Aus der Ferne wirkt der große Teppich von Mio Zając wie ein Prachtstück der persischen Knüpfkunst aus einer früheren Epoche. Aber treten Sie näher heran! Dann werden Sie feststellen, dass der „Teppich“ nicht aus Wolle und Seide, sondern aus Baumwollpapier und Pigment besteht. Und wenn Sie noch näherkommen, werden Sie bemerken, dass die angeblichen Knoten aus Emoticons gebildet wurden. Insgesamt wurden alle 3.297 Emoticon-Zeichen aus dem Jahr 2021 eng an eng gedruckt, um die perfekte Illusion eines historischen Perserteppichs zu erzeugen.
Die Ornamente von Zając’s Teppich sind nicht beliebig gewählt worden. Der Kölner Künstler bezieht sich auf das sogenannte “Clark Sickle-Leaf Carpet”, einen persischen Teppich aus dem 17. Jahrhundert mit Motiven von Zweigen, Sichelblättern und Weinreben, die auf Papier präzise nachgebildet wurden. Das Original wird als Meisterwerk der islamischen Kunst gesehen und wurde 2013 für über 33 Millionen Dollar versteigert.

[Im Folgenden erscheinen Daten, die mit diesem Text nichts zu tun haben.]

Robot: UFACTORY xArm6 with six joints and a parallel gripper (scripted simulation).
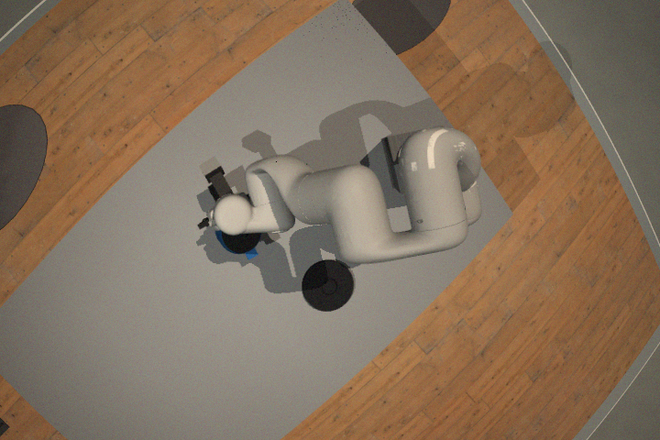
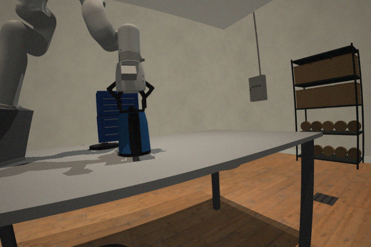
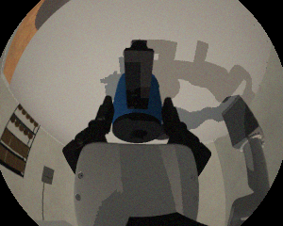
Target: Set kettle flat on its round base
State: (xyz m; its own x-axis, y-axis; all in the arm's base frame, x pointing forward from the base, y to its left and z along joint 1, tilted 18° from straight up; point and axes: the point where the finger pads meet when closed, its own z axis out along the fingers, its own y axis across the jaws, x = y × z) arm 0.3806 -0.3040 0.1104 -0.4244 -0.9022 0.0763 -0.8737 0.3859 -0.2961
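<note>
Now: hand 20 mm short of the blue kettle, 30 mm to the right of it and 80 mm above it. The rest, counted from my hand: round black base: 20 mm ahead, 370 mm to the left, 160 mm below.
</note>
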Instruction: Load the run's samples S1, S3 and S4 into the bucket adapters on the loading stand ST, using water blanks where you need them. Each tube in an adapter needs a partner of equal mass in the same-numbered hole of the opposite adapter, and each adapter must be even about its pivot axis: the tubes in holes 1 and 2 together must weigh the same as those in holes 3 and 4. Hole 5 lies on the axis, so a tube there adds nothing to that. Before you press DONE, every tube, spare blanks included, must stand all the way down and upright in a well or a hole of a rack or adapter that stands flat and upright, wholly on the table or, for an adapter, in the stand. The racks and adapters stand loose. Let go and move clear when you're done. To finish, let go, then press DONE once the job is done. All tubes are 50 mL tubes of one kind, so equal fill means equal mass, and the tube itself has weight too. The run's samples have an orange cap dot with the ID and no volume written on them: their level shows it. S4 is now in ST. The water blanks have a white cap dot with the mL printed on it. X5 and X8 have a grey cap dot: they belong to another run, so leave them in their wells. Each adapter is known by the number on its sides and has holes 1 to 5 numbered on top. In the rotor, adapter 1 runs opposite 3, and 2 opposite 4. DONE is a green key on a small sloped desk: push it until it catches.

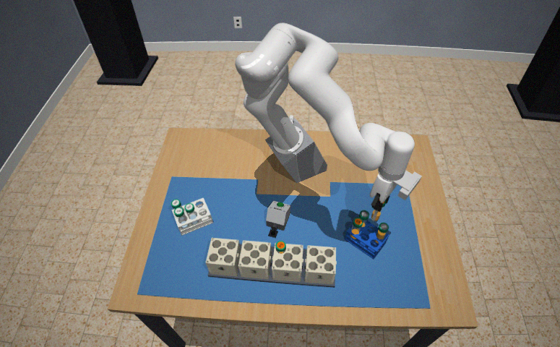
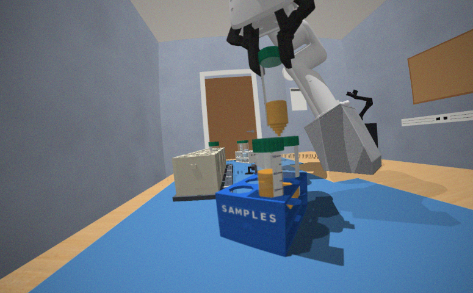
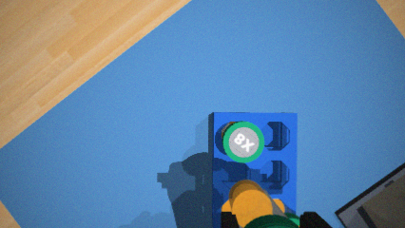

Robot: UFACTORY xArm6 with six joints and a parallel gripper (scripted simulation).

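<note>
The orange-dot tube lies 1 cm ahead of my hand and 5 cm below it. Also, from my hand: loading stand ST: 15 cm ahead, 34 cm to the right, 23 cm below; then blue sample rack: 2 cm ahead, 1 cm to the right, 20 cm below; then green done key: 7 cm behind, 34 cm to the right, 17 cm below.
</note>
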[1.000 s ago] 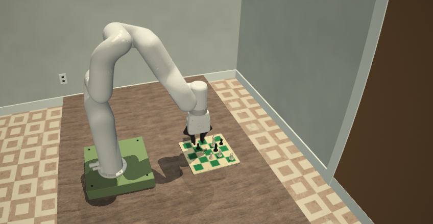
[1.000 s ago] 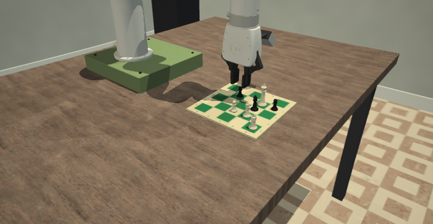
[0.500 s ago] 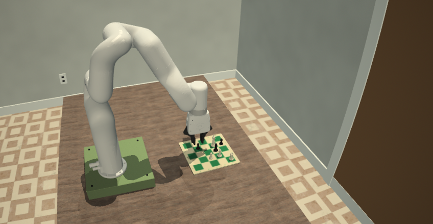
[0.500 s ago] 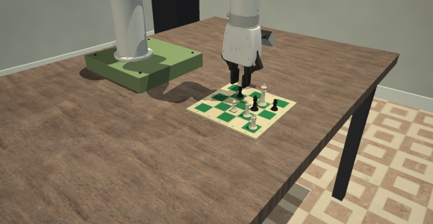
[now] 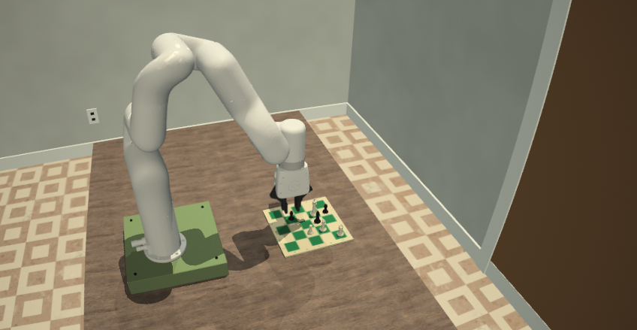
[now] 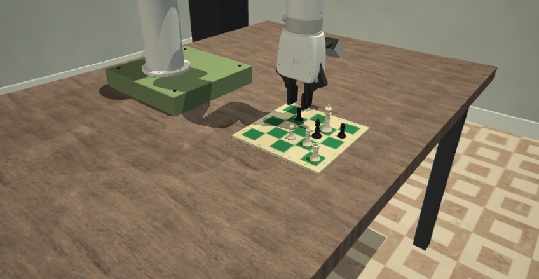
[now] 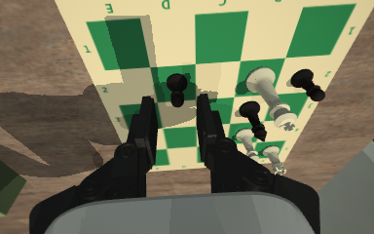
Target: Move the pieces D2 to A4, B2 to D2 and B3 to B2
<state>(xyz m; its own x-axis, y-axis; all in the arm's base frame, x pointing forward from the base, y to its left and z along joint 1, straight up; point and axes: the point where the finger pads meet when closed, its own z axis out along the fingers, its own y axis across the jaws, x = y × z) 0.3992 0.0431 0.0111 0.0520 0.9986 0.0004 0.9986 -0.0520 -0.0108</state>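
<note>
The black bishop is 7 cm ahead of my hand, 4 cm to the right of it and 4 cm below it. Round my hand: chessboard: 6 cm below, 4 cm to the right, 4 cm ahead; white pawn: 8 cm to the right, 4 cm below, 3 cm ahead; white king: 8 cm ahead, 3 cm below.
</note>
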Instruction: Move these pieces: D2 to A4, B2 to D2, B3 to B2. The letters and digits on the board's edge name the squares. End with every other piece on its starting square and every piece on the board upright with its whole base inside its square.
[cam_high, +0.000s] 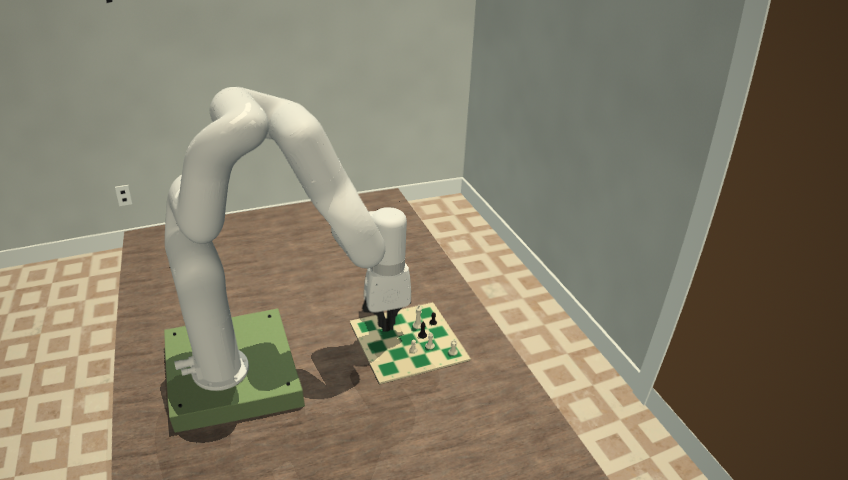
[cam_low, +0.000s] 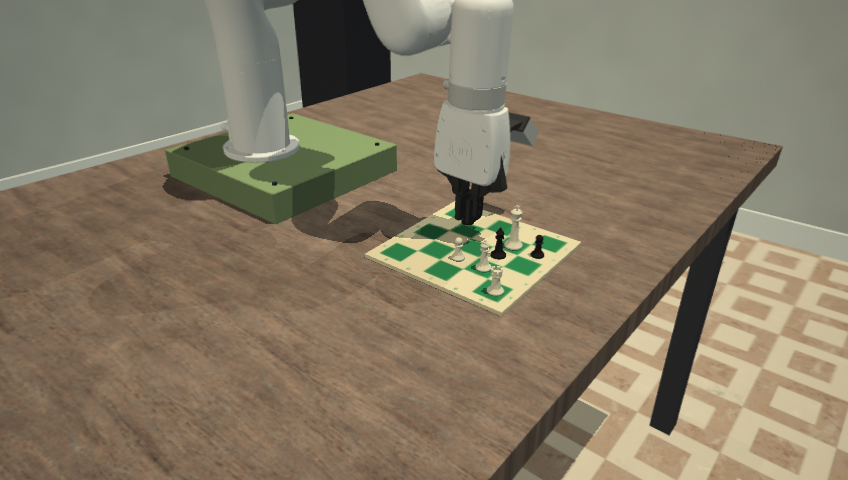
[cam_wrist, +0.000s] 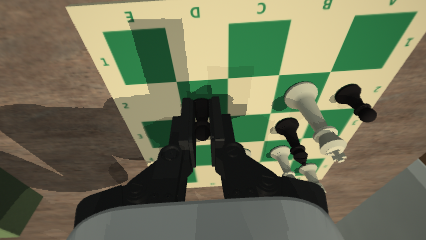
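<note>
My gripper is now 8 cm short of the black bishop, 4 cm to the left of it and 2 cm above it. Round my hand: chessboard 4 cm ahead, 4 cm to the right, 4 cm below; then white pawn 4 cm ahead, 8 cm to the right, 2 cm below; then white king 8 cm ahead, 1 cm below.
</note>
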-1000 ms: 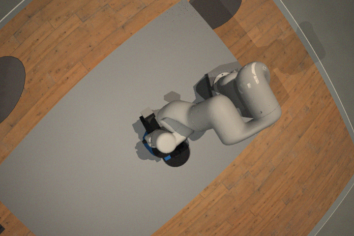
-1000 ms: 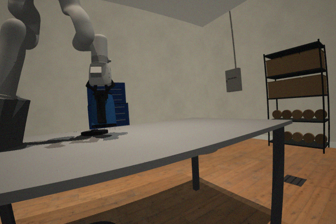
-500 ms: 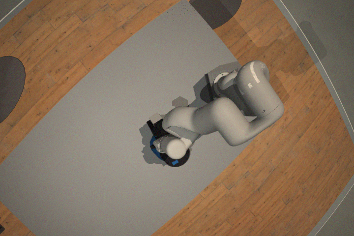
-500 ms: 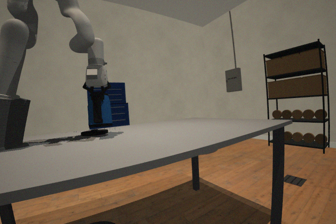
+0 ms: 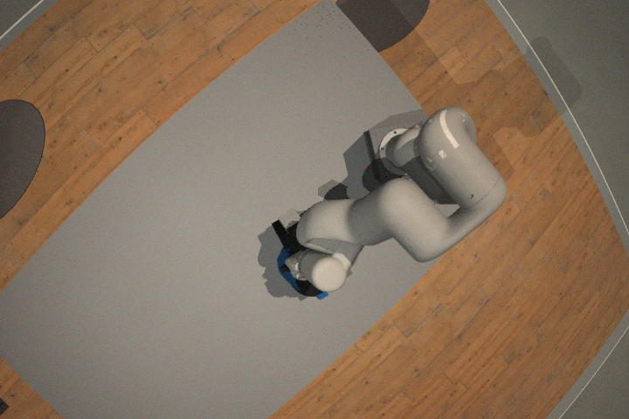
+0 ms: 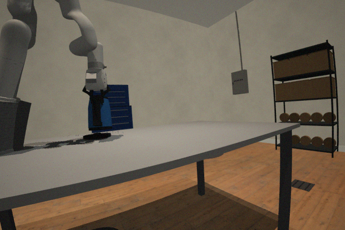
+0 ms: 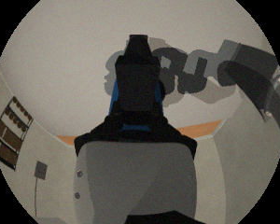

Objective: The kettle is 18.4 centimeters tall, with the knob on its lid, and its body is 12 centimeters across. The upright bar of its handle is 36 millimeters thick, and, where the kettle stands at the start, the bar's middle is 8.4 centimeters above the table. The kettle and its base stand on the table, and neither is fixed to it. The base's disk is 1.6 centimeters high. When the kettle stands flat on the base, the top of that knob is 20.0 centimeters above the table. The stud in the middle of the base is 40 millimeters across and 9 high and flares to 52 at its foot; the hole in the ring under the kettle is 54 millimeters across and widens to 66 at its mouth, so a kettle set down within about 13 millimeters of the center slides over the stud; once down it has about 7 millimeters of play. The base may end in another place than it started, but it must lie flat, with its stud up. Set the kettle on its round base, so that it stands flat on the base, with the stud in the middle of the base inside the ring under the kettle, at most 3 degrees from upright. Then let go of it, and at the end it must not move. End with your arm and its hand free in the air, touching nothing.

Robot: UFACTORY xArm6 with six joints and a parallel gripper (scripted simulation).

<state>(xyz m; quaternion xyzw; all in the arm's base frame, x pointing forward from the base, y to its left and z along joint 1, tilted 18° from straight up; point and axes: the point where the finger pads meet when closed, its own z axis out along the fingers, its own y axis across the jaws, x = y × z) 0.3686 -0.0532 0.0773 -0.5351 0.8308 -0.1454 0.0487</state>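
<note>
Now: the blue kettle 1 cm ahead of my hand, 3 cm to the left of it and 5 cm below it. Round my hand: round black base (3 cm ahead, 12 cm to the left, 18 cm below).
</note>
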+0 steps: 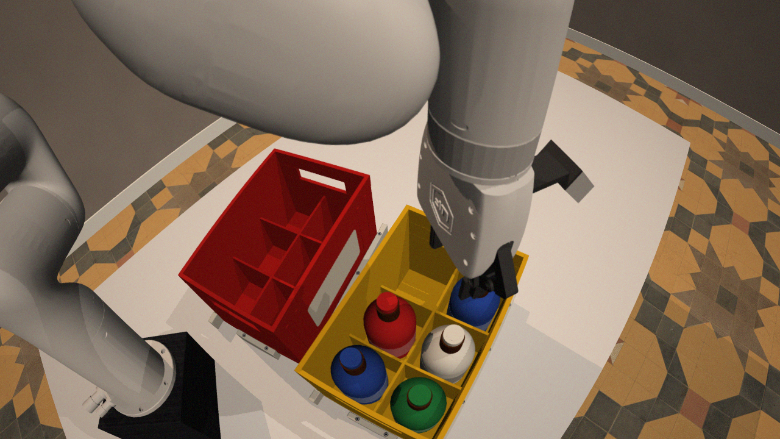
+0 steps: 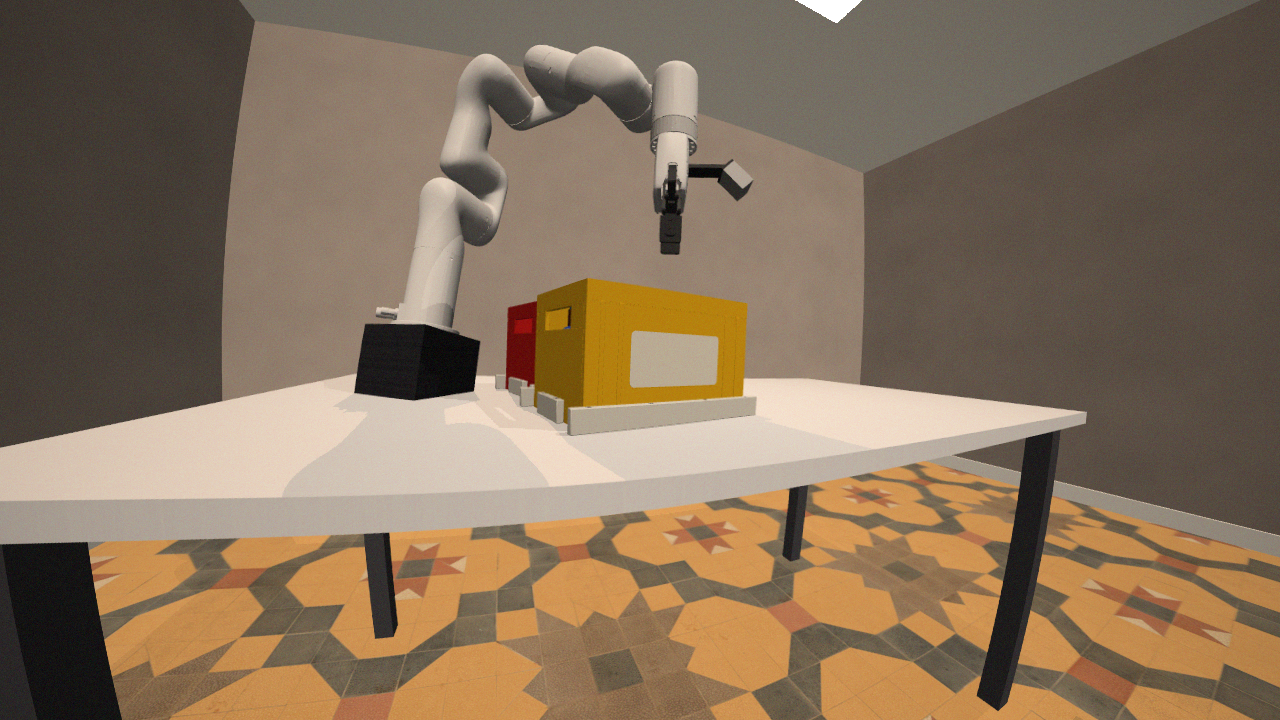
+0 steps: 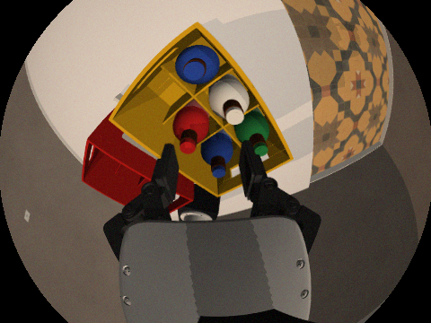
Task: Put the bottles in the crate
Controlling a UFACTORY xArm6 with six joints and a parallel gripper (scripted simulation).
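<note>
Right now my hand is 30 mm past the white bottle, 20 mm to the left of it and 180 mm above it. From my hand the other things lie so: yellow crate: 30 mm behind, 20 mm to the left, 190 mm below; green bottle: 120 mm behind, 30 mm to the right, 180 mm below; red bottle: 40 mm behind, 70 mm to the left, 180 mm below.
</note>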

Seitdem gilt es als der teuerste Teppich der Welt. Im Gegensatz zu diesem kostbaren Stück stehen die digitalen Emoticon-Zeichen, die inzwischen in der alltäglichen Kommunikation weltweit verwendet werden und die Funktion haben, komplexe Gefühle und Botschaften. Hier prallen also zwei Welten aufeinander: die traditionsreiche Symbolik eines kulturellen Erbes und die schnelle Bildsprache der Gegenwart. Mio Zając inszeniert gekonnt den Kontrast. Allerdings bleibt offen, ob er mit dieser bewussten Trivialisierung eines wertvollen Werks der persischen Hochkultur die Banalität unseres digitalen Alltags oder den Wahnsinn des Kunstmarktes kommentiert.